▶ Task prompt
Every line of the records below from the line with "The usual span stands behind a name" up to and including the line with "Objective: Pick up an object" must be reproduced exactly, and no line outside that range.

[Data entries]

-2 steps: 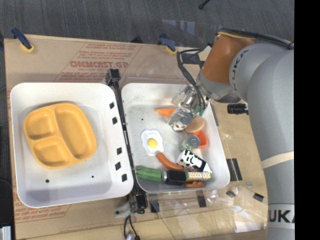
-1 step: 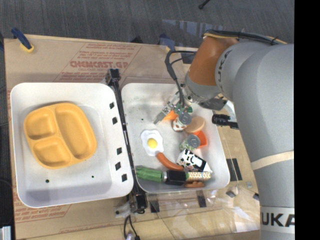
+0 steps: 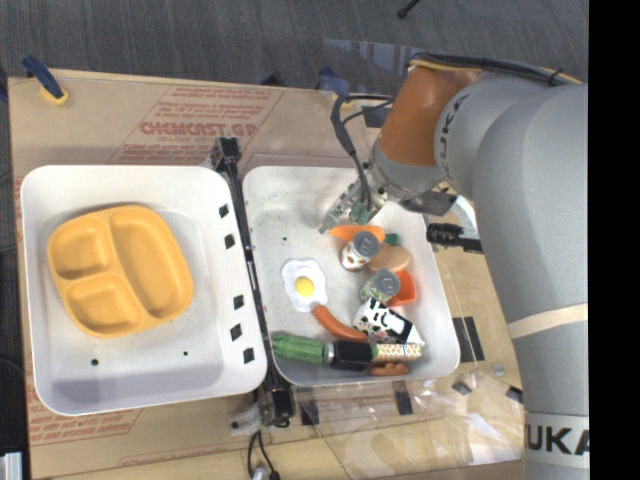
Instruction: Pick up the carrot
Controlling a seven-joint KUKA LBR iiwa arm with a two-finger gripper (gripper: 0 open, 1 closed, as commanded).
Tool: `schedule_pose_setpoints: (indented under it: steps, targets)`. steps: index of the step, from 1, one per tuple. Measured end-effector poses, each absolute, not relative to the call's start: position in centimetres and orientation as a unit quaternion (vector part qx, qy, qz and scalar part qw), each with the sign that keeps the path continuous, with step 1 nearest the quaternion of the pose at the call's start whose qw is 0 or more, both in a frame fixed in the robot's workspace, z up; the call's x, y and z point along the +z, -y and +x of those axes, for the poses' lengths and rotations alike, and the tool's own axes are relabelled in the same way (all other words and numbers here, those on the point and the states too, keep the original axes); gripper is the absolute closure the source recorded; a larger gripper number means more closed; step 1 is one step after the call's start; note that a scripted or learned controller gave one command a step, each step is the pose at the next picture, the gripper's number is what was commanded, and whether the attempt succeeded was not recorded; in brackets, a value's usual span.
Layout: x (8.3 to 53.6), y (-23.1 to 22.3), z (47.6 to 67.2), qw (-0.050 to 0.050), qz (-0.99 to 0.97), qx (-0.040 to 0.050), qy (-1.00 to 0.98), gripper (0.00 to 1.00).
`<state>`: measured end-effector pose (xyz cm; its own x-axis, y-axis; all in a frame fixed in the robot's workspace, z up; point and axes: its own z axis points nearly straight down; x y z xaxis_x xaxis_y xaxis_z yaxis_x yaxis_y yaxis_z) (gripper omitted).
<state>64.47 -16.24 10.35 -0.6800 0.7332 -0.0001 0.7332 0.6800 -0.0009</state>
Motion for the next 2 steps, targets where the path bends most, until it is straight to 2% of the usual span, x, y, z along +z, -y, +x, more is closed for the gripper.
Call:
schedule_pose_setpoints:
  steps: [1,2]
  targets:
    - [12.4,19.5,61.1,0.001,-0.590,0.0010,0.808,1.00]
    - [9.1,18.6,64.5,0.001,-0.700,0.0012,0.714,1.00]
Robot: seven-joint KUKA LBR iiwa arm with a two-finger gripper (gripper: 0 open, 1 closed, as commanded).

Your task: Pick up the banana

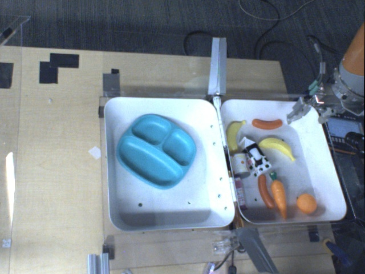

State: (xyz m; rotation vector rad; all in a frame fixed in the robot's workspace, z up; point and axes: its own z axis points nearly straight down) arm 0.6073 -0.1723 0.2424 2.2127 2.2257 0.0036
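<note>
Two yellow bananas lie in the right bin (336,187). One banana (278,148) rests near the middle, curved, and a second banana (234,134) lies against the left wall. My gripper (311,111) hangs over the bin's far right corner, up and to the right of the middle banana and well apart from it. Its fingers (297,111) stand open with nothing between them.
The right bin also holds a red sausage (267,123), a black and white object (256,156), a carrot (278,196), another sausage (265,192) and an orange (306,203). A blue divided plate (156,149) sits in the left bin (171,216). A metal post (218,67) rises between the bins.
</note>
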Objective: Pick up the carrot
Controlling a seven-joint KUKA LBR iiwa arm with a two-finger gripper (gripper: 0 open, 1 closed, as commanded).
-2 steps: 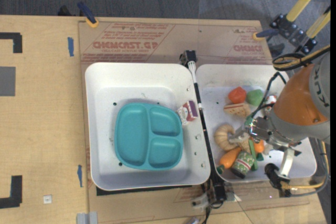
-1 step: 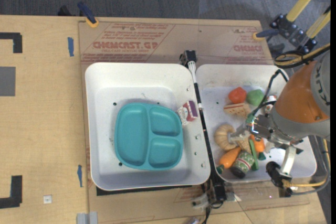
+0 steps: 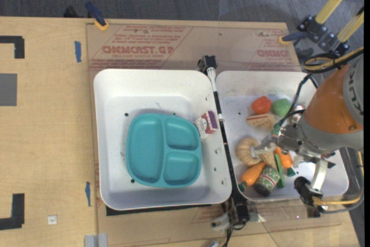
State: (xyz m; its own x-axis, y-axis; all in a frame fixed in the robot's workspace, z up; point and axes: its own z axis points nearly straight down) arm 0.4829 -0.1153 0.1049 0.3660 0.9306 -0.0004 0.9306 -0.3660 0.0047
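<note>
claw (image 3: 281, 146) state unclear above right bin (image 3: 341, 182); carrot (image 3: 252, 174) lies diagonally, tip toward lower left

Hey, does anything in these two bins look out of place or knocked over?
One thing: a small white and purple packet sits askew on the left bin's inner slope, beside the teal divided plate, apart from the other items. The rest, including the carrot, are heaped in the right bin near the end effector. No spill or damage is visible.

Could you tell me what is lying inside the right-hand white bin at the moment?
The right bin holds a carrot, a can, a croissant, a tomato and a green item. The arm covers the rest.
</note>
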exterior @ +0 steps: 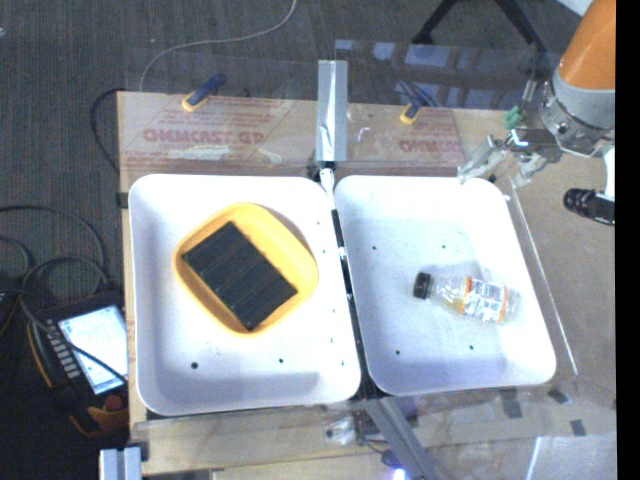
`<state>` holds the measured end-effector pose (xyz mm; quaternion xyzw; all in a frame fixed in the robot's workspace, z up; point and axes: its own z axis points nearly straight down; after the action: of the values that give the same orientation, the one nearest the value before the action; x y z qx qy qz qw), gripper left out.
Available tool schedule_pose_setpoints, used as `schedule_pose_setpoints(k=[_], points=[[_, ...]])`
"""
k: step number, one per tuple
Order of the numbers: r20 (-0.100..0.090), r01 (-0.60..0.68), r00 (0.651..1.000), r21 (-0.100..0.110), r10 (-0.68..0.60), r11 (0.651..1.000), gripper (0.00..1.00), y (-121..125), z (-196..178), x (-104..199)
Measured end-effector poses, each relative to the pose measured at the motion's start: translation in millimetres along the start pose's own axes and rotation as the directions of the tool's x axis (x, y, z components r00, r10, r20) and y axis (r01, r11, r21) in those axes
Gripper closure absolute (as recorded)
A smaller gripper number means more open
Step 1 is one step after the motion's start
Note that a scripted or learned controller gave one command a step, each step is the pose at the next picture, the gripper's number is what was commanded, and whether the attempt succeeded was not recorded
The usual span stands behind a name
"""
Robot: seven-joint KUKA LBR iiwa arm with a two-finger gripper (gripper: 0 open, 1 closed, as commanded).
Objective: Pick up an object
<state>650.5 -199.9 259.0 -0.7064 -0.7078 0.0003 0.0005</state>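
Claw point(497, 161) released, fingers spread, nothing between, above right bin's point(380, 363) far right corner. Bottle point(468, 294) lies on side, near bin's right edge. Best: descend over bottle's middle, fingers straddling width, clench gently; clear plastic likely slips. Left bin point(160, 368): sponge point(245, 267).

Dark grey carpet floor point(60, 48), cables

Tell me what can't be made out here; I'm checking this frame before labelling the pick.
- Arm: cut off by the camera view's top and right edges.
- Gripper: small and blurred at the right bin's far corner; its state is unreadable.
- Bottle: clear plastic, label too small to read.
- Sponge: hides the yellow dish's floor.
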Motion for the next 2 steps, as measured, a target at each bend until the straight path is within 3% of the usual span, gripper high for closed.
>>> schedule_pose_setpoints(k=[1, 2], points=[[-0.001, 0.229, 0.973, 0.0, -0.229, 0.973, 0.0, -96, 98, 31], [0.007, 0.243, 0.97, -0.015, -0.243, 0.97, 0.0, -103, 167, 17]])
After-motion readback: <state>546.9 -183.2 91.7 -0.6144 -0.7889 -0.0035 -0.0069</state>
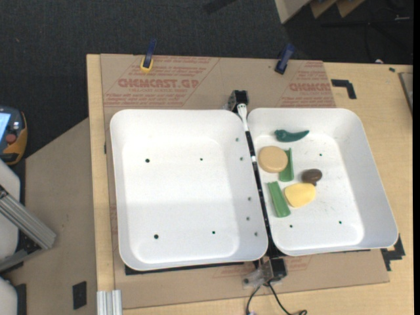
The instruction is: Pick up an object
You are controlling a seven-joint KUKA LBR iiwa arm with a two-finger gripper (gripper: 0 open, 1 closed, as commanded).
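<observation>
I am looking down at a slant on a counter (197, 294) covered by a brown sheet, carrying two shallow white bins side by side. The left bin (131, 136) has only small dark dots on its floor. The right bin (354, 195) holds every candidate for pickup, clustered toward its left half, close to the divider between the bins. There is a dark green curved piece (291, 135) near the top, a round tan disc (272, 159) below it, a green strip (287, 166) standing lengthwise just beside and partly under the disc, a small brown lump (312, 175), a pale yellow wedge (300, 195), and a second green strip (278, 199) touching the wedge's left side. Both strips run roughly top to bottom in the view. I cannot tell the state of the jaws from here, so I judge the arm must reach in from the right, across the bin's barer right half. Red printing on the brown sheet reads "CHEMCAST GP", repeated; smaller lines are too small to read.
</observation>
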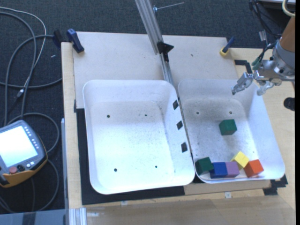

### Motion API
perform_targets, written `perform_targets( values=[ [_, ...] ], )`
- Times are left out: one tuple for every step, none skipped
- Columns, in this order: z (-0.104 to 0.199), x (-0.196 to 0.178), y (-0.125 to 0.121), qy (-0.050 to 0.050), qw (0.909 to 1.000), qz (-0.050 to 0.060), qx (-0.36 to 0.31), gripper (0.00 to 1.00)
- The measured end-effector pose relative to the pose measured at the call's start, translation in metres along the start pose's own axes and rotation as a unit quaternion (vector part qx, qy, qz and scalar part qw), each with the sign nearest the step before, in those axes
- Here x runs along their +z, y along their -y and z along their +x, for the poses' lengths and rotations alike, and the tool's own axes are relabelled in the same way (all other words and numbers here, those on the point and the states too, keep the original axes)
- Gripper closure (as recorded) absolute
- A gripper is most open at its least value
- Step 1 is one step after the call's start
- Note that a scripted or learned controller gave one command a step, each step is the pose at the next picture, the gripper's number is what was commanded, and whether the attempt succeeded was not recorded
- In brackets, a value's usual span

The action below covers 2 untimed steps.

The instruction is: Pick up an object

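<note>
My gripper (251,85) hangs over the far right part of the right bin (268,121), open, with nothing between its fingers. A dark green cube (228,126) lies alone in the middle of that bin, below and left of the gripper. Along the bin's near edge sits a row of blocks: a green cube (204,165), a blue one (218,169), a purple one (232,168), a yellow one (241,159) and an orange one (253,168).
The left bin (93,97) stands beside the right one. A slanted metal rail (149,20) runs down between the bins. Blue (75,40) and yellow (226,47) clamps sit at the board's far corners. A teach pendant (18,151) lies off the bench at left.
</note>
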State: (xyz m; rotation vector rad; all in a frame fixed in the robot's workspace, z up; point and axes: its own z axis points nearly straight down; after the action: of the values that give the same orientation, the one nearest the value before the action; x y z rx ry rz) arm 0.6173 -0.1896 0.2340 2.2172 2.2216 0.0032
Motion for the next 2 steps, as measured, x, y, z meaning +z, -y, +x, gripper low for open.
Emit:
perform_targets(
  values=[
    [-0.014,0.139,-0.002,-0.002,1.0000,0.007,0.001,0.00],
    [0.027,0.134,0.027,-0.002,1.0000,0.004,-0.001,0.00]
  ],
)
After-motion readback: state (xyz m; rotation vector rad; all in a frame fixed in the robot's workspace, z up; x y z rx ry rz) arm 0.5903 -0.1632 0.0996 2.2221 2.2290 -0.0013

▶ Solution below
The usual span stands behind a name
"""
Robot: seven-joint KUKA LBR iiwa arm with a two-finger gripper (gripper: 0 open, 1 closed, as commanded).
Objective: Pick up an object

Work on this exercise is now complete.